- Theatrical release poster
- Directed by: Edward Bernds
- Written by: Clyde Bruckman
- Produced by: Hugh McCollum
- Starring: Moe Howard; Larry Fine; Shemp Howard; Christine McIntyre; Norman Willis; Jock Mahoney; Stanley Blystone; George Chesebro; Heinie Conklin; Vernon Dent; Frank Ellis; Blackie Whiteford;
- Cinematography: George F. Kelley
- Edited by: Paul Borofsky
- Distributed by: Columbia Pictures
- Release date: April 24, 1947 (U.S.);
- Running time: 17:32
- Country: United States
- Language: English

= Out West (1947 film) =

1947 American short film by Edward Bernds

Out West is a 1947 short subject directed by Edward Bernds starring American slapstick comedy team The Three Stooges (Moe Howard, Larry Fine and Shemp Howard). It is the 99th entry in the series released by Columbia Pictures starring the comedians, who released 190 shorts for the studio between 1934 and 1959.

==Plot==
Shemp finds himself afflicted with a troublesome medical condition caused by a swollen vein in his leg. Following medical advice, he embarks on a therapeutic sojourn to the rugged terrain of the Old West. Upon arrival in a somewhat lawless town, the boys befriend the thuggish Doc Barker. When Shemp mentions to Barker that he has "the biggest vein you ever saw", Barker mistakenly believes he is describing a gold-bearing vein worth millions, and hatches a scheme to seize the gold for himself. Meanwhile, the Stooges are informed by the beautiful Nell that Barker is an outlaw who is holding the Arizona Kid, Nell's paramour, hostage in the basement of the saloon. Upon learning of Barker's villainous identity, the Stooges devise a plan to obtain the prison cell keys from Barker's coat.

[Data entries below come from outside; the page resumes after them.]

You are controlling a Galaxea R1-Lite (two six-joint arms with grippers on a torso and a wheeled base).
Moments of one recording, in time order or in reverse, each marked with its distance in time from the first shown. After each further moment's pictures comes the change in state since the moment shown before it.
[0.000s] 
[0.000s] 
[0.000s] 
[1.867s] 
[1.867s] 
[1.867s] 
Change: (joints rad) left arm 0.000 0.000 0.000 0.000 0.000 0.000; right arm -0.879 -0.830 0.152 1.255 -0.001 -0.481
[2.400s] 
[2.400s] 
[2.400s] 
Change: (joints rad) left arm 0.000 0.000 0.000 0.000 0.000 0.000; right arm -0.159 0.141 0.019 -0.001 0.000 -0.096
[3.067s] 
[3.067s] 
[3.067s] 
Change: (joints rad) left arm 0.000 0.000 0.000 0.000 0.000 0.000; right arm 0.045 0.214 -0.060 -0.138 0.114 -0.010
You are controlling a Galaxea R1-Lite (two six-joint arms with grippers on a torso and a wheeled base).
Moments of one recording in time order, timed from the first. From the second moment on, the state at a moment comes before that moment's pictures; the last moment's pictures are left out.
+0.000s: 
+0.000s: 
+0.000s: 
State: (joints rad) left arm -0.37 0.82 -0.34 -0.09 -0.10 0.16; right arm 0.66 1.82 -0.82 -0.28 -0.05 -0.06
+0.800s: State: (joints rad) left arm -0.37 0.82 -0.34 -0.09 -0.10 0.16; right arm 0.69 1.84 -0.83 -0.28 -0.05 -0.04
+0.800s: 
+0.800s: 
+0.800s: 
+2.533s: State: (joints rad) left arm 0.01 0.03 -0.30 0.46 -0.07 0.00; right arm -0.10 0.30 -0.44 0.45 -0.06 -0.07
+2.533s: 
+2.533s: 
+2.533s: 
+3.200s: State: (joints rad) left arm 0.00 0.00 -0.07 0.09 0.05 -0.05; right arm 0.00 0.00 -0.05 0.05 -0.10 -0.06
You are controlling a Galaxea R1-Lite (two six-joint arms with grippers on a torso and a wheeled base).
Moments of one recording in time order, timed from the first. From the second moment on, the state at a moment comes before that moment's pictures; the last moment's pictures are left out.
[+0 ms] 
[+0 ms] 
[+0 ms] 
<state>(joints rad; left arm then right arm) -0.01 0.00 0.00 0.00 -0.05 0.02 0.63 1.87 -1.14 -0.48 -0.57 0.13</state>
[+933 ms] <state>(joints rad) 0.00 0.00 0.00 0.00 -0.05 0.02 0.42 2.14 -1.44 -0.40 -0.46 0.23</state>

While Shemp joins Barker in a game of poker, Moe and Larry concoct a treacherous beverage intended to incapacitate Barker and his associates. To safeguard Shemp, they provide him with a harmless sarsaparilla. Barker downs the concoction, and screams for water. Shemp grabs a nearby fire hose and sprays the entire gang, soaking them. Moe and Larry quickly grab Barker's coat (on the pretext of saving him from pneumonia) and hand the cell keys to Nell, who frees the Arizona Kid. When Barker sees what has happened, he throws Larry in the cell and vows to kill him at sunrise.

With Larry's life hanging in the balance, the Arizona Kid embarks on a mission to summon the United States Cavalry for assistance. Meanwhile, after much reckless work with hammers, Moe and Shemp liberate Larry, and the Stooges triumph by incapacitating Barker and his gang with a stick of dynamite. The Cavalry arrives but is unneeded – and miffed at having "made this nasty trip for nothing". The film ends as Nell and the Arizona Kid are reunited.

==Production notes==
Out West was filmed July 8–11, 1946, and is the second short to feature Shemp Howard, taking the place of his brother Curly Howard. Like the previous short, Fright Night, Out West was originally written for Curly, but had to be adjusted for Shemp upon his return to the act. The film is also a remake of Pistol Packing Nitwits starring Harry Langdon and El Brendel. It would later be remade in 1954 as Pals and Gals, using ample stock footage.

The congested vein is originally in Shemp's right leg, but he favors his left leg throughout the film.